Data entries
►

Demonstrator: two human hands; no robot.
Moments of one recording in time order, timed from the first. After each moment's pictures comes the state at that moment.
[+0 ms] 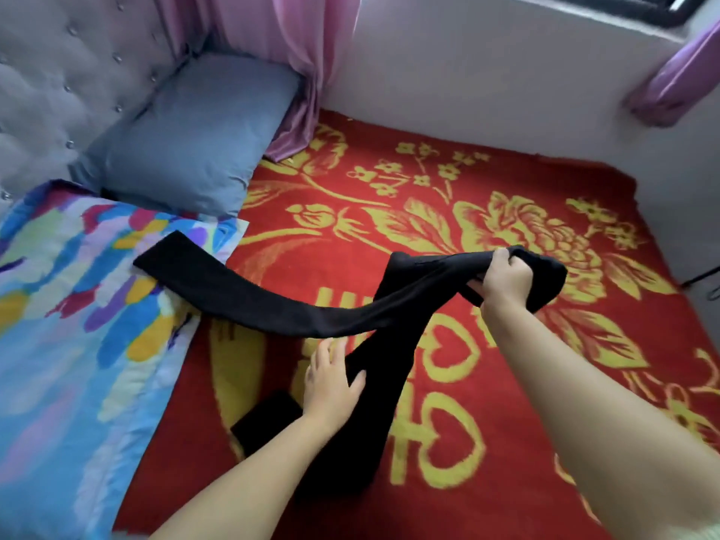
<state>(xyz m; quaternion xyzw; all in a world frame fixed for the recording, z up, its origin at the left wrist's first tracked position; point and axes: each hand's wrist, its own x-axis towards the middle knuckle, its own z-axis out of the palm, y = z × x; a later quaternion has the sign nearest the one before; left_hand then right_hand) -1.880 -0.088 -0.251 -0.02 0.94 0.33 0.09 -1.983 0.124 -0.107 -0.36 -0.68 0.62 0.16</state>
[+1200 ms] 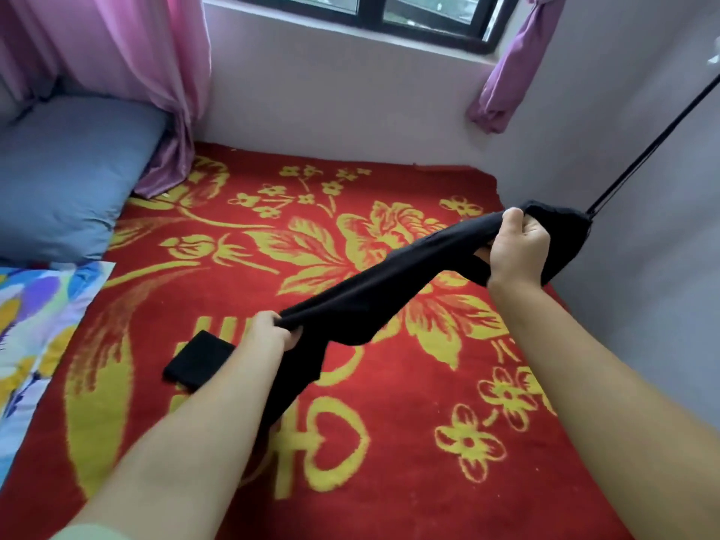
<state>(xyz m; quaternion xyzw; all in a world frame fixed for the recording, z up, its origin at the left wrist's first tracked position) -1.946 0.103 -0.146 -0.51 0.28 0.79 0.19 -1.877 0.353 0.015 -0.29 -0.70 0.55 0.35</state>
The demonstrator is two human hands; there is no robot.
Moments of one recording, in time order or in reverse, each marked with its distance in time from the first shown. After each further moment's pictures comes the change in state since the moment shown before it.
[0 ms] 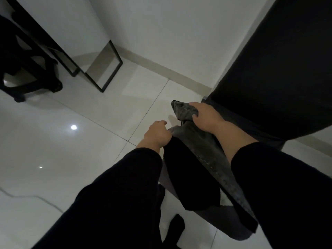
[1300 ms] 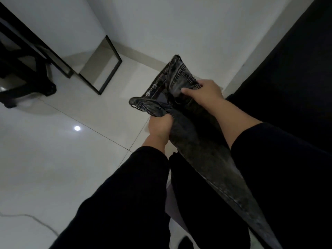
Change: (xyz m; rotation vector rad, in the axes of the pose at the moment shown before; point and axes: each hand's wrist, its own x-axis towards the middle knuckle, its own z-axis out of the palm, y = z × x) left_hand 0.117 0.003 0.003 -0.974 0.311 -0.333; right_hand 0.140 -0.014 0.009 0.486 0.226 0.115
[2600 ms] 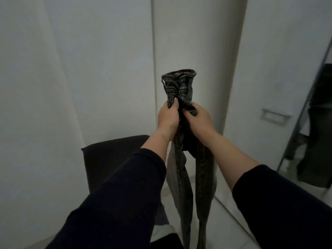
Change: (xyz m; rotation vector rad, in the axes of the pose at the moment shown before) left_hand -0.628 0.206 0.129 -0.029 -1.226 0.948; right_hand -0.489 -0.052 -0.452 0.279 1.224 -0.172
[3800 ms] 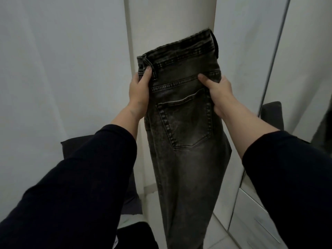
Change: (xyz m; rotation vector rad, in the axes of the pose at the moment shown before) left_hand -0.053 0.071 0.107 -0.161 0.017 0.200; right_hand 0.018 -0.004 -0.236 0.534 0.109 0.068
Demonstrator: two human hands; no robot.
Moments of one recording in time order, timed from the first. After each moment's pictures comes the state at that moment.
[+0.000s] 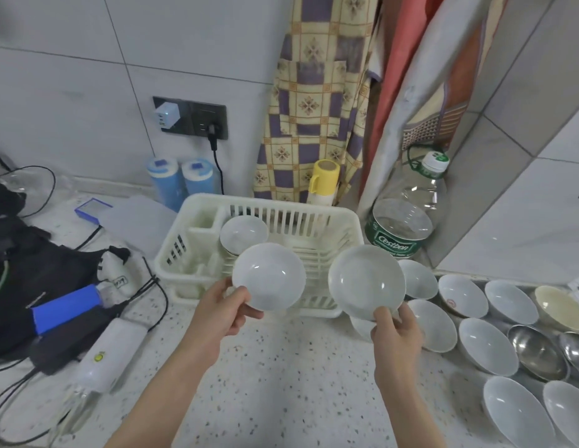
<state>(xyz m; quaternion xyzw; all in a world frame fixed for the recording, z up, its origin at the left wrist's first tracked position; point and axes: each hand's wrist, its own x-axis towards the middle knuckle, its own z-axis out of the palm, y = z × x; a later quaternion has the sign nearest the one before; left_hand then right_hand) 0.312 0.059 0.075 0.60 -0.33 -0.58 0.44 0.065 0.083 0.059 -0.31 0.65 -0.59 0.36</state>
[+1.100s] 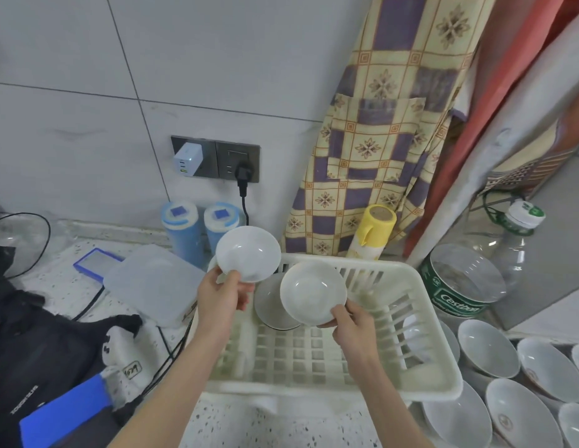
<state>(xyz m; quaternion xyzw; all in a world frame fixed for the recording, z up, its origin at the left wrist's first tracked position) 0.409 -0.138 0.040 0.61 -0.29 -0.46 0.58 0.199 -0.100 0.034 -0.39 0.63 -0.47 0.48</state>
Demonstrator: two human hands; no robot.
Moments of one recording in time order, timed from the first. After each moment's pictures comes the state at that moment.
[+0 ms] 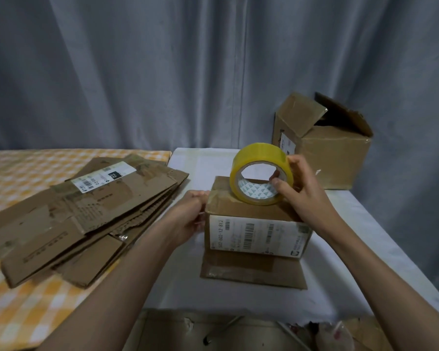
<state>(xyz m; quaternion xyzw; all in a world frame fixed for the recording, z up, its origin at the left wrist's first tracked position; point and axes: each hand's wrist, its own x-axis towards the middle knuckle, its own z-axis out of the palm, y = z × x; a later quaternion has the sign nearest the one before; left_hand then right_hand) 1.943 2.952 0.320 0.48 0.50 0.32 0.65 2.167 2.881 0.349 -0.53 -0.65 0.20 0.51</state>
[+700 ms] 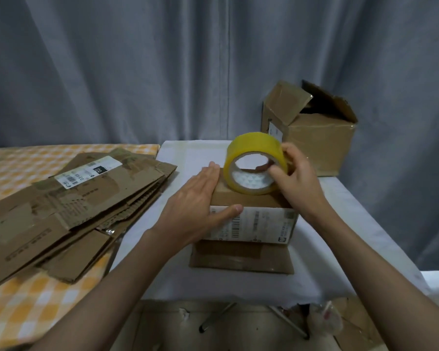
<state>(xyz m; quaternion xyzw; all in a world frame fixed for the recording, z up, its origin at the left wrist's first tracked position) 1.951 2.929 0.311 0.88 0.41 0.22 0.06 2.170 2.875 0.352 -0.54 -0.61 0.16 0.56</state>
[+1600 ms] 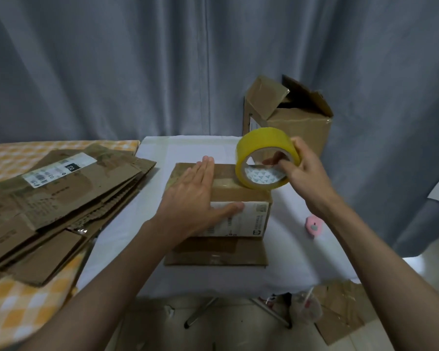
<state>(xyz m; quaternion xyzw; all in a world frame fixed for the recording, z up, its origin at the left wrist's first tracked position) 1.993 2.919 0.321 0.89 0.45 0.12 0.03 2.216 2.858 0.359 -0.58 -0.56 0.20 0.56</state>
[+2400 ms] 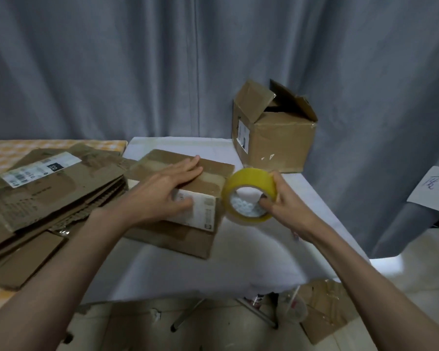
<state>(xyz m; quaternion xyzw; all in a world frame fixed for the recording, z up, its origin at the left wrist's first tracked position) 1.955 2.954 0.334 0.93 0.31 0.15 0.12 2.224 2.837 0.318 -0.64 -0.60 0.23 0.42</state>
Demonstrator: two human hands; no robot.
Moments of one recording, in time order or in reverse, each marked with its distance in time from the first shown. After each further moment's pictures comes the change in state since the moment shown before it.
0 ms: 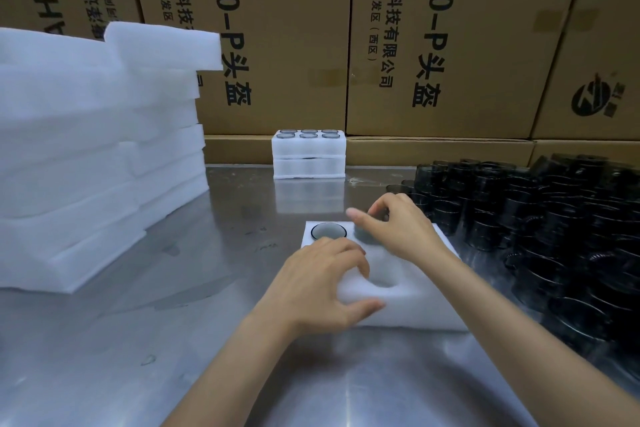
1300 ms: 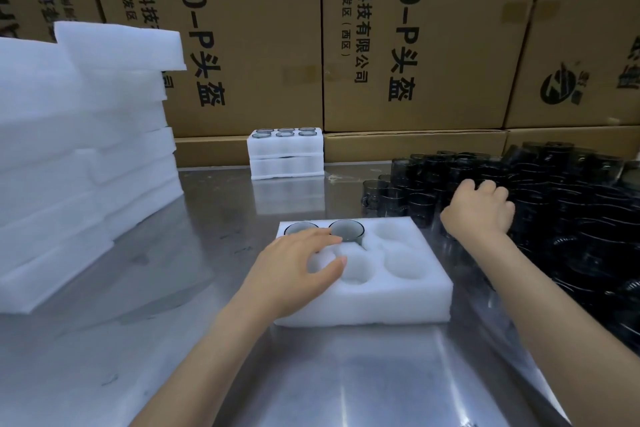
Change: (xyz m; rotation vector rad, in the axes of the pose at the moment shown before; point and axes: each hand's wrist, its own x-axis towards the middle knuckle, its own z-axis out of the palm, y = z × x) left_hand 0.021 -0.010 0.012 -0.101 -0.025 -0.226; right_hand 0.017 0.082 -0.066 -0.636 0.252 0.459
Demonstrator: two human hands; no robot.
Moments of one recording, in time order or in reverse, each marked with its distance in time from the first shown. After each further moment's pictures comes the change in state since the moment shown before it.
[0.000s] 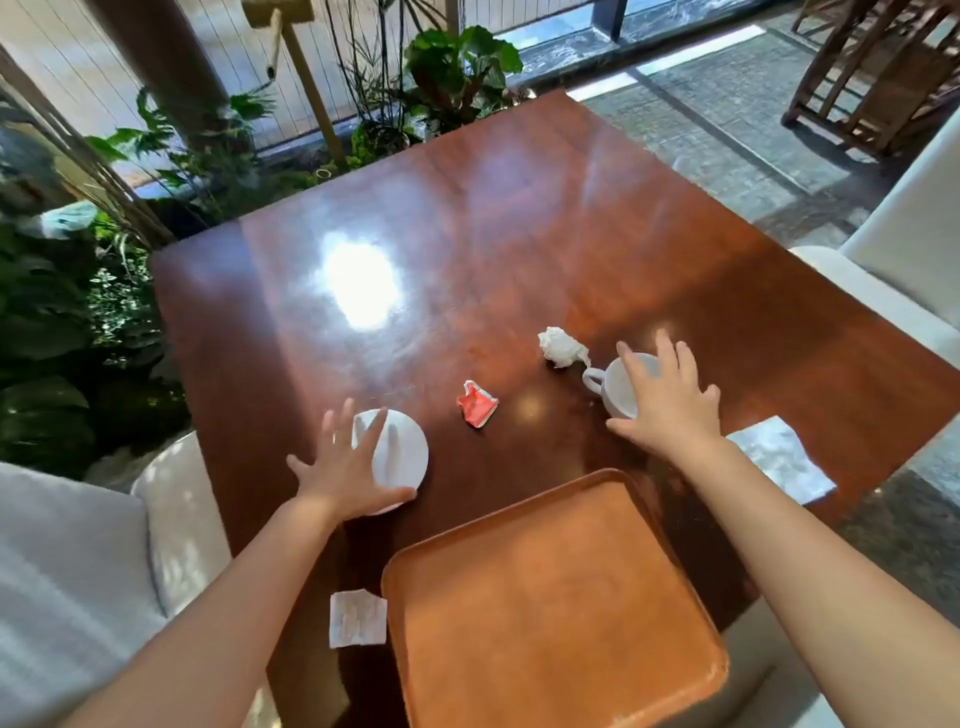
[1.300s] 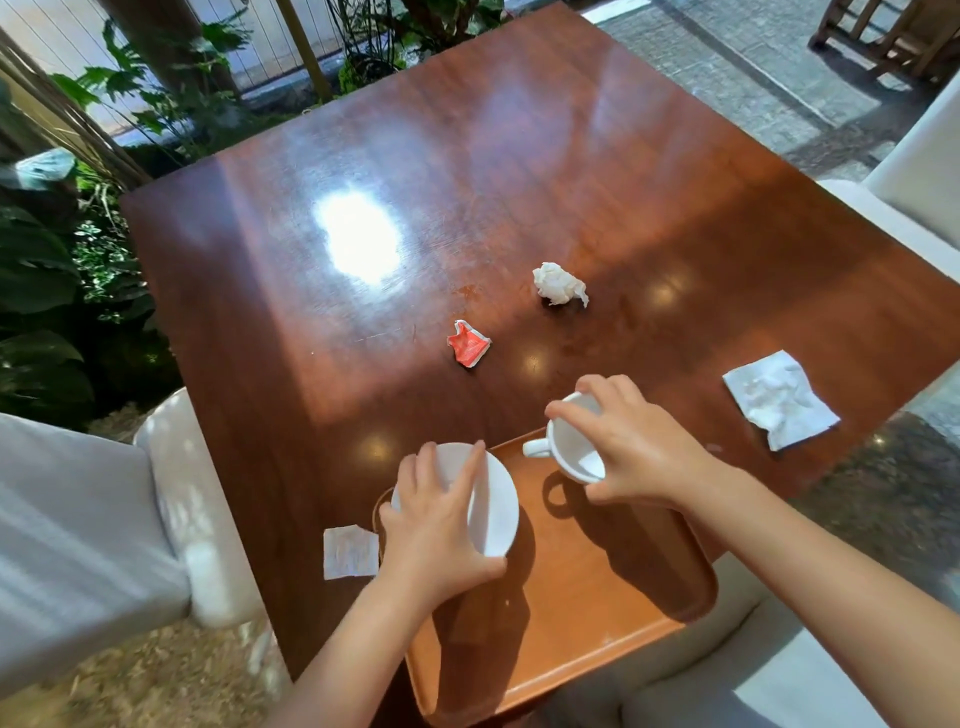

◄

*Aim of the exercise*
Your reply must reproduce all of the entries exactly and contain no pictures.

*Response area*
Demonstrator: two human hands; no robot.
Moments of one recording in time order, timed from the first. After each moment's pictures comes the state at that moment.
[+0 ms] 
<state>(xyz m; quaternion xyzw; all in a world frame fixed for the recording, z up, its origin at the left wrist's first tracked position; point and axes: each hand's wrist, its own x-axis towards the middle knuckle, its own z-axis out of the palm, y = z × x; a later quaternion has the sign nearest the one before; left_hand then right_hand) -1.880 -0.088 -0.251 -0.02 0.94 0.33 0.09 -1.983 0.124 -0.107 -0.36 -0.68 0.62 0.16</state>
[+1200 ms] 
<state>(xyz m; quaternion xyzw; all in a world frame fixed for the recording, z up, its origin at the left wrist's first tracked position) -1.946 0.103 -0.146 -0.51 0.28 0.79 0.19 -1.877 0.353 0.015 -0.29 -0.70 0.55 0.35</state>
The demonstrator is two human hands; there is no robot.
Moments of one recording, in time order or in reverse, each marked with its distance in time from the first shown. After each further moment's pictures comes the change in state since the moment shown before it.
[0 ms] 
[1300 ms] 
Change: (xyz m; rotation vector rad, in the axes of the pose at the moment shown before; point and axes: each hand's wrist, its own x-axis towards the middle knuckle, its own z-axis out of the palm, y = z × x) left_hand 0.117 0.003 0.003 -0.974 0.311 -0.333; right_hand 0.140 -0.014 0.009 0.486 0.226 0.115
[2600 ms] 
Change: (xyz m; rotation vector rad, in the axes of the pose at the moment shown before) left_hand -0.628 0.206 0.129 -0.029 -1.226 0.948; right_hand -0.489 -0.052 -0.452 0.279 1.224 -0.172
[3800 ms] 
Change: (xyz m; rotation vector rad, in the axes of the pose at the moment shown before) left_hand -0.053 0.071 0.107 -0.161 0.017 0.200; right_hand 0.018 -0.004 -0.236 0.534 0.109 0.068
Demonstrator: two human hands; no robot.
Moments of one recording in time order, timed from the first. After each moment's pictures comes the state at that moment.
[+0.000s] 
<state>(xyz m; quaternion xyzw; all in a world frame fixed for the recording, z up, its origin at the left wrist's first tracked position; point and axes: each hand's wrist, its own x-axis towards the middle knuckle, its own z-axis out of the palm, y = z × x; a later quaternion has the sign nearest the one before; left_hand then right_hand) 0.312 0.059 0.075 0.60 -0.33 -0.58 0.44 0.065 0.083 0.059 -0.31 0.65 -0.59 0.36</state>
[+1.100s] 
<state>(xyz m; quaternion xyzw; all in a world frame fixed for the recording, z up, its origin at the left wrist's first tracked position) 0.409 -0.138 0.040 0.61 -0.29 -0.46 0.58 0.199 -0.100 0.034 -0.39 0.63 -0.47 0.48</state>
Demonstrator: two human hands; no robot.
Moments of one recording in time order, timed from the first. After each moment's pictures comes the state at that moment.
[+0 ms] 
<state>(xyz m; quaternion xyzw; all in a world frame fixed for the recording, z up, its origin at the left wrist's first tracked position; point and axes: each hand's wrist, its own x-axis towards the middle knuckle, its own z-axis out of the palm, y = z × x; a later quaternion has the sign nearest the one before; left_hand then right_hand) 1.943 2.952 0.320 0.48 0.50 0.32 0.65 2.167 2.881 0.349 -0.53 -0.65 0.20 0.51</state>
[+700 ms] 
<state>(xyz m; quaternion xyzw; all in a world frame fixed for the recording, z up, its origin at the left wrist's first tracked position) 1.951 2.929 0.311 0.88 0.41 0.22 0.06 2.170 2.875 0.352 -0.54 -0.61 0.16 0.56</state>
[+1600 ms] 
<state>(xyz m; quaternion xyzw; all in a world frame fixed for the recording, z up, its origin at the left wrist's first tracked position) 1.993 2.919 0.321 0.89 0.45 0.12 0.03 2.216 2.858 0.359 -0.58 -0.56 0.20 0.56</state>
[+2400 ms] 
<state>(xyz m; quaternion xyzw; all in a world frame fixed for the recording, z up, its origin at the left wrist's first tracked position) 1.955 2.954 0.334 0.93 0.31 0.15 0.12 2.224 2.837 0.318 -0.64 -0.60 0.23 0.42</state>
Demonstrator: two human hands; no robot.
Moments of one recording, in time order or in reverse, each marked with its distance in time from the first shown. After each further moment's pictures comes the change in state since the moment shown before it.
0 ms: 
1300 ms: 
Change: (xyz m; rotation vector rad, in the axes of the pose at the moment shown before; point and axes: each hand's wrist, its own x-axis towards the middle knuckle, its own z-axis out of the palm, y = z × x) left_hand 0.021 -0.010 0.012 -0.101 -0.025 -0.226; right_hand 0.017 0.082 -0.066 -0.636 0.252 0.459
Demonstrator: two human hands; no robot.
Moments of one recording, in time order or in reverse, each marked with its distance in time from the first shown. After each further moment's pictures comes the change in state since the moment shown before it.
[0.000s] 
[1.300s] 

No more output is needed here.